Historical population
| Census | Pop. | Note | %± |
| 1880 | 199 |  | — |
| 1900 | 536 |  | — |
| 1910 | 932 |  | 73.9% |
| 1920 | 1,140 |  | 22.3% |
| 1930 | 1,175 |  | 3.1% |
| 1940 | 1,382 |  | 17.6% |
| 1950 | 1,322 |  | −4.3% |
| 1960 | 1,089 |  | −17.6% |
| 1970 | 1,030 |  | −5.4% |
| 1980 | 1,017 |  | −1.3% |
| 1990 | 875 |  | −14.0% |
| 2000 | 881 |  | 0.7% |
| 2010 | 864 |  | −1.9% |
| 2020 | 764 |  | −11.6% |
U.S. Decennial Census

===2010 census===
As of the census of 2010, there were 864 people, 333 households, and 241 families living in the town. The population density was 1371.4 PD/sqmi. There were 397 housing units at an average density of 630.2 /sqmi. The racial makeup of the town was 97.8% White, 0.1% African American, 0.6% Native American, 0.1% Asian, 0.1% from other races, and 1.3% from two or more races. Hispanic or Latino of any race were 2.1% of the population.
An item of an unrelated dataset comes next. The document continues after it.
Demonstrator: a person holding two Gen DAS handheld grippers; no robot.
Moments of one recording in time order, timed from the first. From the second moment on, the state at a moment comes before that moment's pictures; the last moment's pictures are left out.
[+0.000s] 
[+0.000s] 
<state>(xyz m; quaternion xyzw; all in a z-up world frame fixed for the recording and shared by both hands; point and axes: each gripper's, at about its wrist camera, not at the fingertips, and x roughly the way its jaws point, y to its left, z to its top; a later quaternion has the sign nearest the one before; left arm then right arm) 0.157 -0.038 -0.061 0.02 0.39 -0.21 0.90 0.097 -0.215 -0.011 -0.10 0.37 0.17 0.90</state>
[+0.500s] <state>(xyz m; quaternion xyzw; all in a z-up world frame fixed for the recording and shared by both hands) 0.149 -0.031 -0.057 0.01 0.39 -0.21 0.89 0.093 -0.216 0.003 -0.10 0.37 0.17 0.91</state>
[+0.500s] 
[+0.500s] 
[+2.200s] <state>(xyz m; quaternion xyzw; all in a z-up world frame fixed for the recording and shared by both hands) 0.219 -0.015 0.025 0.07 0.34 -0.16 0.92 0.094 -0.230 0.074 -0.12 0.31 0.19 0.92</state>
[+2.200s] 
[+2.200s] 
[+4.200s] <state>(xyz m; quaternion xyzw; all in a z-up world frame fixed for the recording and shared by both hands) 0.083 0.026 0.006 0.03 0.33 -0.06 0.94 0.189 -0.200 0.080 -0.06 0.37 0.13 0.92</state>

There were 333 households, of which 34.5% had children under the age of 18 living with them, 52.3% were married couples living together, 15.0% had a female householder with no husband present, 5.1% had a male householder with no wife present, and 27.6% were non-families. 24.3% of all households were made up of individuals, and 12.9% had someone living alone who was 65 years of age or older. The average household size was 2.57 and the average family size was 3.01.
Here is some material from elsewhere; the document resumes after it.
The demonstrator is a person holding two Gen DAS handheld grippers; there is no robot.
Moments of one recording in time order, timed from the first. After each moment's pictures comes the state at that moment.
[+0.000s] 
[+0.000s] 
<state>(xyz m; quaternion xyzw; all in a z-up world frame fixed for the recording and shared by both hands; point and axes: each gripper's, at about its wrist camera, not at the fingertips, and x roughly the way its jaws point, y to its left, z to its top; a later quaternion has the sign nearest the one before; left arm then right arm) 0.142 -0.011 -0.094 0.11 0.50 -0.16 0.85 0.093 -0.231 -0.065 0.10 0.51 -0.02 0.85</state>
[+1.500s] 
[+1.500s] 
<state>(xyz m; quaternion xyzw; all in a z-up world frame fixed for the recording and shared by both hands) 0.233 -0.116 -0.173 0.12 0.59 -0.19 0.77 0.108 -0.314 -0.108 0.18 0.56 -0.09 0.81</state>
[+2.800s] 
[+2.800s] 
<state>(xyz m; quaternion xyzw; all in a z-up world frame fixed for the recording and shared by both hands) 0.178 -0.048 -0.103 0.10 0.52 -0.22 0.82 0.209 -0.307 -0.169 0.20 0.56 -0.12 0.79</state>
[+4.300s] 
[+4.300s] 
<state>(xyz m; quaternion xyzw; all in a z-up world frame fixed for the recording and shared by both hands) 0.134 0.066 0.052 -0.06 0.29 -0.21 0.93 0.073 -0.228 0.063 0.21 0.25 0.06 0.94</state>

The median age in the town was 38.6 years. 26.5% of residents were under the age of 18; 9.7% were between the ages of 18 and 24; 22.2% were from 25 to 44; 25.7% were from 45 to 64; and 15.9% were 65 years of age or older. The gender makeup of the town was 46.9% male and 53.1% female.

===2000 census===
As of the census of 2000, there were 881 people, 370 households, and 237 families living in the town. The population density was 1,367.1 PD/sqmi. There were 414 housing units at an average density of 642.4 /sqmi. The racial makeup of the town was 98.18% White, 0.57% Native American, 0.68% Asian, and 0.57% from two or more races. Hispanic or Latino of any race were 1.59% of the population.
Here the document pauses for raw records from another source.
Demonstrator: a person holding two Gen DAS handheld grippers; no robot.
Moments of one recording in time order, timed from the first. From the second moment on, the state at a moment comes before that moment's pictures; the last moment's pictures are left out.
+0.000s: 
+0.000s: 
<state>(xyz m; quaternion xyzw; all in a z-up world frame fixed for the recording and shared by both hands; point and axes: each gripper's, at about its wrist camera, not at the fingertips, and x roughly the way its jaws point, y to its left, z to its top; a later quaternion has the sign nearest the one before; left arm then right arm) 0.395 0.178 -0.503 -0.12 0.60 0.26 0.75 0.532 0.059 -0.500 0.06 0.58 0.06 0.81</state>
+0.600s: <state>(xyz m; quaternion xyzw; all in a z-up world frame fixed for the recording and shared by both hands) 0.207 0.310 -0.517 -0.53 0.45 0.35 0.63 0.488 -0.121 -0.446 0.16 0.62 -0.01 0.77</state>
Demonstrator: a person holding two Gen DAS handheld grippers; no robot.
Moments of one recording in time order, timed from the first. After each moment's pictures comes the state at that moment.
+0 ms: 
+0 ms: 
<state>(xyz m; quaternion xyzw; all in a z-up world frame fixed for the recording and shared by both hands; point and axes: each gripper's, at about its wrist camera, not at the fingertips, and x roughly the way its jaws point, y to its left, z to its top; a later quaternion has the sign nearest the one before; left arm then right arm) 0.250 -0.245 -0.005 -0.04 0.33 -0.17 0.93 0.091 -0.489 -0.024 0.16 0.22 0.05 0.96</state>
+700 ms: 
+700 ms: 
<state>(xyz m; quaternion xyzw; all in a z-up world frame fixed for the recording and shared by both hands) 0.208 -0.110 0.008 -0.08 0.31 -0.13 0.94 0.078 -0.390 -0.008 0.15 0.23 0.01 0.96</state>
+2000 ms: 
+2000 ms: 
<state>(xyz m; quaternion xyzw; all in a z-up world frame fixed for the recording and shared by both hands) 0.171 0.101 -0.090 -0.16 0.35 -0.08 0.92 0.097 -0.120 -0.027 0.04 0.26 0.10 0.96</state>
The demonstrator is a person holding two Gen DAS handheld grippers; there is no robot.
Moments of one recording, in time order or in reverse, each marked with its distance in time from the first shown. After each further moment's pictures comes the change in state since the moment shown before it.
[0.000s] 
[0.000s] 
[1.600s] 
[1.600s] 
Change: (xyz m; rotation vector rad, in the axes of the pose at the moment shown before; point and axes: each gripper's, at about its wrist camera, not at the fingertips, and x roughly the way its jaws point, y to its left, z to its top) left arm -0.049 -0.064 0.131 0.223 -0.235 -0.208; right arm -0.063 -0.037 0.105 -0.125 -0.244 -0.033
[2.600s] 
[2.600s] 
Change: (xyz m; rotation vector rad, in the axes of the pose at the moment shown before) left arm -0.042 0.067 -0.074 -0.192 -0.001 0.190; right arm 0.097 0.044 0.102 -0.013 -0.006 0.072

There were 370 households, out of which 28.4% had children under the age of 18 living with them, 47.3% were married couples living together, 11.4% had a female householder with no husband present, and 35.9% were non-families. 31.6% of all households were made up of individuals, and 16.2% had someone living alone who was 65 years of age or older. The average household size was 2.38 and the average family size was 2.96.

In the town, the population was spread out, with 25.3% under the age of 18, 9.1% from 18 to 24, 27.9% from 25 to 44, 20.7% from 45 to 64, and 17.0% who were 65 years of age or older. The median age was 38 years. For every 100 females, there were 98.0 males. For every 100 females age 18 and over, there were 94.7 males.

The median income for a household in the town was $28,672, and the median income for a family was $33,864. Males had a median income of $30,063 versus $19,259 for females. The per capita income for the town was $13,986. About 11.3% of families and 13.5% of the population were below the poverty line, including 18.1% of those under age 18 and 8.1% of those age 65 or over.

==Education==
There is one school district in the county, Pike County School Corporation.

Prior to 1974, Winslow had its own high school. The school colors were purple and gold, and the mascot was the Eskimos. That year, it merged into Pike Central High School.

Winslow has a public library, a branch of the Pike County Public Library.